● Task instructions
The entire listing is to be repeated verbatim.

● Records shown
######

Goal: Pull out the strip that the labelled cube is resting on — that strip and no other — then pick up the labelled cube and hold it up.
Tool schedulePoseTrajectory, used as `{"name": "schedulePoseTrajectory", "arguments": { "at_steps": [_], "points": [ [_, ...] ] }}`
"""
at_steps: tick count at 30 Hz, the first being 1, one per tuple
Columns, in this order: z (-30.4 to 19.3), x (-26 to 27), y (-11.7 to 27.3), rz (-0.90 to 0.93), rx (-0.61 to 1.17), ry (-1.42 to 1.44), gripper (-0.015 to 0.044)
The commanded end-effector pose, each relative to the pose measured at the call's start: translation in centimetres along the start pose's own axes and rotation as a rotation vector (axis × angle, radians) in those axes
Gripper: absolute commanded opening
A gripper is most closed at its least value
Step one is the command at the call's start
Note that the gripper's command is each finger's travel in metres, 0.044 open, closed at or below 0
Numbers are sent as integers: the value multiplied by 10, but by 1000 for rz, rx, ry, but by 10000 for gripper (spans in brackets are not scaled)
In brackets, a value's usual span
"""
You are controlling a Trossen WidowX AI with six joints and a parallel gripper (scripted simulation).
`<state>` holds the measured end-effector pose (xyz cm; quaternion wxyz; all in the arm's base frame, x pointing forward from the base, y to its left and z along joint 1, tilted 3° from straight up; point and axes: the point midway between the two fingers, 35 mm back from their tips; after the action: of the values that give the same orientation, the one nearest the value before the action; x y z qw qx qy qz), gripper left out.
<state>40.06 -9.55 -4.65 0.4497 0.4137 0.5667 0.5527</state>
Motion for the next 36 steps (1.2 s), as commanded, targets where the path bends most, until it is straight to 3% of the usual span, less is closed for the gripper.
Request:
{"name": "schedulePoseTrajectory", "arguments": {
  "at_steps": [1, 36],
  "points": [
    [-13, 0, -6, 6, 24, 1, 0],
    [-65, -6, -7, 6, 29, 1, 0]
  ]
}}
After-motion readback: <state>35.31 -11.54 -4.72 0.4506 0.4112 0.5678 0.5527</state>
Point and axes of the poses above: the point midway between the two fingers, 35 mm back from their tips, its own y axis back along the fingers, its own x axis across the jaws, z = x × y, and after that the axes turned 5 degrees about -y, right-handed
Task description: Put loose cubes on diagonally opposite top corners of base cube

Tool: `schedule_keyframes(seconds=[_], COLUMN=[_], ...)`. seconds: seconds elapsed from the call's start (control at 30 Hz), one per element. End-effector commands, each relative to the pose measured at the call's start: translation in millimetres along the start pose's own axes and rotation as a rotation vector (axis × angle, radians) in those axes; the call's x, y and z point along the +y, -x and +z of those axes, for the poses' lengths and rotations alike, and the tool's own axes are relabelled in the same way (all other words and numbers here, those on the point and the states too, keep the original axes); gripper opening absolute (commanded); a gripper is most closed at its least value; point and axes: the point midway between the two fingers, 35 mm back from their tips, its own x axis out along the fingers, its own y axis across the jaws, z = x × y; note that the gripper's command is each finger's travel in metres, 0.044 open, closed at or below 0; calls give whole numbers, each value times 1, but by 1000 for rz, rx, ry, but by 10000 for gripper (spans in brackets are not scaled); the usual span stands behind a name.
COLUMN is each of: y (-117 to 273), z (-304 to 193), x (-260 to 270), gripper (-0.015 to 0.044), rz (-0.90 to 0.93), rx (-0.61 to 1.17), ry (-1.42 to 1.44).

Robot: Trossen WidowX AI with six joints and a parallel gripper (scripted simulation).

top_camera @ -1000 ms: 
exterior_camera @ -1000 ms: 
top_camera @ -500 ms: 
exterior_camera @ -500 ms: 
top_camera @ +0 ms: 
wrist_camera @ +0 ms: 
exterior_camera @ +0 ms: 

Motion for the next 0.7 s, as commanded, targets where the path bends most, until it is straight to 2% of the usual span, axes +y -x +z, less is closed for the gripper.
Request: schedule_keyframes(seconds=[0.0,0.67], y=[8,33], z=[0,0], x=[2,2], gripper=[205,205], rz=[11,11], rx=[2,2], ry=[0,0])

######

● Exercise solution
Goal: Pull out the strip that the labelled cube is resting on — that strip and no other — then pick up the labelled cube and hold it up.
Tool schedulePoseTrajectory, used as `{"name": "schedulePoseTrajectory", "arguments": { "at_steps": [_], "points": [ [_, ...] ] }}`
"""
at_steps: tick count at 30 Hz, the first being 1, one per tuple
Columns, in this order: z (-30.4 to 19.3), x (-26 to 27), y (-11.7 to 27.3), rz (-0.90 to 0.93), rx (-0.61 to 1.17), ry (-1.42 to 1.44), gripper (-0.015 to 0.044)
The commanded end-effector pose, each relative to the pose measured at the call's start: translation in centimetres along the start pose's own axes and rotation as a rotation vector (axis × angle, radians) in those axes
Gripper: absolute commanded opening
A gripper is most closed at its least value
Step one is the command at the call's start
Note that the gripper's command is each finger's travel in metres, 0.044 open, closed at or below 0
Numbers are sent as integers: the value multiplied by 10, but by 1000 for rz, rx, ry, but by 10000 for gripper (spans in brackets are not scaled)
In brackets, a value's usual span
"""
You are controlling a Trossen WidowX AI with six joints and a parallel gripper (scripted simulation).
`<state>` holds the measured end-effector pose (xyz cm; quaternion wxyz; all in the arm's base frame, x pointing forward from the base, y to its left and z along joint 1, tilted 3° from straight up; point and axes: the point midway between the two fingers, 35 mm back from their tips; after the action: of the values that give the same orientation, the one nearest the value before the action; x y z qw qx qy qz), gripper left out.
<state>40.06 -9.55 -4.65 0.4497 0.4137 0.5667 0.5527</state>
Motion for the next 36 steps (1.2 s), as commanded, targets where the path bends most, until it is straight to 3% of the usual span, less is closed for the gripper.
Request:
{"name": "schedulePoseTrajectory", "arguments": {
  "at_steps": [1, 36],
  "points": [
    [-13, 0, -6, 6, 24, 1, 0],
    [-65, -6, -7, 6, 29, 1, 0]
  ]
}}
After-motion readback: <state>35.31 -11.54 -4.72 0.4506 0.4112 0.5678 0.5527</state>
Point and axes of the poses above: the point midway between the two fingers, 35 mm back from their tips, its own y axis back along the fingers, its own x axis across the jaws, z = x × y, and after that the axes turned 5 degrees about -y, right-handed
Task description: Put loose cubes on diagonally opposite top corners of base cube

Tool: `schedule_keyframes(seconds=[_], COLUMN=[_], ...)`. seconds: seconds elapsed from the call's start (control at 30 Hz), one per element. End-effector commands, each relative to the pose measured at the call's start: translation in millimetres along the start pose's own axes and rotation as a rotation vector (axis × angle, radians) in those axes; the call's x, y and z point along the +y, -x and +z of those axes, for the poses' lengths and rotations alike, and the tool's own axes are relabelled in the same way (all other words and numbers here, those on the point and the states too, keep the original axes); gripper opening absolute (commanded); a gripper is most closed at its least value; point and axes: the point midway between the two fingers, 35 mm back from their tips, its own x axis out along the fingers, its own y axis across the jaws, z = x × y; note that the gripper's command is each finger's travel in metres, 0.044 open, closed at or below 0; calls give whole numbers, each value times 1, but by 1000 for rz, rx, ry, but by 10000 for gripper (spans in brackets are not scaled); the usual span stands behind a name.
COLUMN is each of: y (-117 to 273), z (-304 to 193), x (-260 to 270), gripper (-0.015 to 0.044), rz (-0.90 to 0.93), rx (-0.61 to 1.17), ry (-1.42 to 1.44).

Robot: Trossen WidowX AI with six joints and a parallel gripper (scripted simulation).

top_camera @ -1000 ms: 
exterior_camera @ -1000 ms: 
top_camera @ -500 ms: 
exterior_camera @ -500 ms: 
top_camera @ +0 ms: 
wrist_camera @ +0 ms: 
exterior_camera @ +0 ms: 

Motion for the next 0.7 s, as commanded, targets where the path bends most, until it is straight to 2% of the usual span, axes +y -x +z, less is closed for the gripper.
Request: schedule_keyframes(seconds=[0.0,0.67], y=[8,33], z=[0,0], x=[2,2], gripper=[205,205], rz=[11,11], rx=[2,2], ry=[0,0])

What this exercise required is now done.